Archive for the 'news' Category

posted by merrill @ 7:38 AM
March 10, 2006

I’m not trying to make any sort of statement here… I just found the placement of these two Yahoo News headlines, only four lines apart, to be hilarious (or something):

Cat Comforts Grieving Orangutan at Zoo

Lance Armstrong Comforts Dana Reeve’s Son

posted by merrill @ 9:16 AM
February 7, 2006

Top headline on Yahoo right now:

“Afghan police kill four in cartoon bloodshed.”

Did they kill Itchy, Scratchy, Poochie and one unnamed associate? I haven’t heard this much about cartoon violence in years. There’s got to be a better way to word this.

posted by merrill @ 11:30 AM
January 6, 2006

A while back on “the neighborhood,” I posted about the murder of Eric Gelman. He was killed here in the Fairfax disctrict while walking to his car after work.

I grabbed a local free newspaper this morning and learned that the police have arrested a man on charges of murdering Eric. The man’s name is Kim McMurray, he’s 43 and being held on 1.08 million dollars bail. They believe the murder was in the course of a robbery.

The front page portion of the article from the Park Labrea News/Beverly Press appears below. Click on it to read the rest of the article.

posted by merrill @ 16:44 PM
December 12, 2005

In the past few hours, California Governor Schwarzenegger officially denied clemency for Stanley Tookie Williams. If you had no strong conviction regarding the death penalty, I believe being in the Governor’s position would be a tough one in that you would have to overlook 24 years of court rulings, jury decisions, California Supreme Court decisions, etc., in order to come to a conclusion you felt was technically defensible. That is to say I wish this Governor had a strong anti-death penalty conviction.

Not because this person “deserved” the death penalty any less or any more than any other person who is or has been on death row.
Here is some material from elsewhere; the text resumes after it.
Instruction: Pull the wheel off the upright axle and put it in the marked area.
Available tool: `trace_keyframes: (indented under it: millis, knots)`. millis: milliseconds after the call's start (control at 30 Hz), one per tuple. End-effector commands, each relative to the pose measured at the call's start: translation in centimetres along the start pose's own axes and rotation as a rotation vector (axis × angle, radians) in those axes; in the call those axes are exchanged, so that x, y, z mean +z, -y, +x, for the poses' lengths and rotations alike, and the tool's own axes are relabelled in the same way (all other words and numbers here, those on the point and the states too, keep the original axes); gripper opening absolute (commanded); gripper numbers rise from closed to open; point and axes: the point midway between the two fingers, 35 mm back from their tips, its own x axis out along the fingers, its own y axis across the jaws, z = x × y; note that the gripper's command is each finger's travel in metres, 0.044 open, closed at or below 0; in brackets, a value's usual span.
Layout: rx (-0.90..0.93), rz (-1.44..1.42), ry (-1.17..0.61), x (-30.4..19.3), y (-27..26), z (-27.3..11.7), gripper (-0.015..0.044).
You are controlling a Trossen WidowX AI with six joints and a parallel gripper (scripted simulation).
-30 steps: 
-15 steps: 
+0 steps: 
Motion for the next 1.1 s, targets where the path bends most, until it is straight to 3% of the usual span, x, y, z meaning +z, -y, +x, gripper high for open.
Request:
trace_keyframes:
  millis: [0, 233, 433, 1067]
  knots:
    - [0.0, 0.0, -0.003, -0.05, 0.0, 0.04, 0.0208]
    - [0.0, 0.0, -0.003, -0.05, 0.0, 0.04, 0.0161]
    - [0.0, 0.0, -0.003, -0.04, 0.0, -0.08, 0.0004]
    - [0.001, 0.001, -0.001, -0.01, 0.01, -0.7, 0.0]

I just wish California would get ahead of the curve on this one (compared to most of the rest of the U.S.) and abolish the death penalty altogether. Aside from all the usual arguments against or for the death penalty that I’ve heard over the years, two things stick out for me:

1. When I lived in Alabama, some candidate was running for Attorney General. I can’t remember his name. One of his ads described how, as a judge, he presided over a case of a man who was accused of murder. The scene cut to a video of the murder victim’s sister, a sweet looking elderly woman who said, “I was there in the courtroom, and Judge (so-and-so) didn’t blink when he sentenced that man to death.” She became steely-jawed and narrow-eyed about mid-statement. (Keep in mind this ad was in support of the judge.)

Seeing this woman made me ill. This sort of revenge does something unkind to a person (not that losing someone to murder doesn’t). I know this is a can of worms and I don’t know if I have the eloquence at the moment to argue it all the way out, but I can say for certain that:

a) I would want revenge on anyone who hurt anybody that I care about;
b) I think most anyone would honestly say the same; and
c) that’s exactly why we don’t take care of these things ourselves.

The reason we don’t take revenge because we are not the murderers. Yet I believe that the death penalty is revenge, and we are the ones doing it, through the State.

2. When we were in London a few weeks ago, we were speaking with a man who is involved in the UK Government. He pointed out that somewhere around 80% of the British public would actually support capital punishment but that it will never come to a vote in Parliament. The reason, boiled down to one idea: the country is civilized, and the death penalty is not.

If a person commits murder, therefore breaking the primary rule that allows us to be a civilization in the first place, they must face punishment and, if they are willing to be party to it, enter rehabilitation. And they do. It’s not that we owe it to the murderers to attempt rehabilitation, it’s that we owe it to ourselves as a civilized society.

So I feel that tonight just after midnight Pacific Time will be yet another sad moment. For the man dying, for the families of his victims, for California, for the country, and so on.

posted by merrill @ 9:12 AM
December 12, 2005

First link for today: this stunning collection of items from teaching materials for federally-funded high school abstinence programs. Local U.S. Representative Henry Waxman commissioned a report which collected these items. Some of it is just stunning. Harper’s titled this piece Blue Balls for the Red States.

posted by merrill @ 16:57 PM
December 9, 2005

I don’t know if this requires a subscription or not… but it’s a great article outlining Mayor Villaraigosa’s vision for LA in a recent speech. I hope he holds off on running for governor.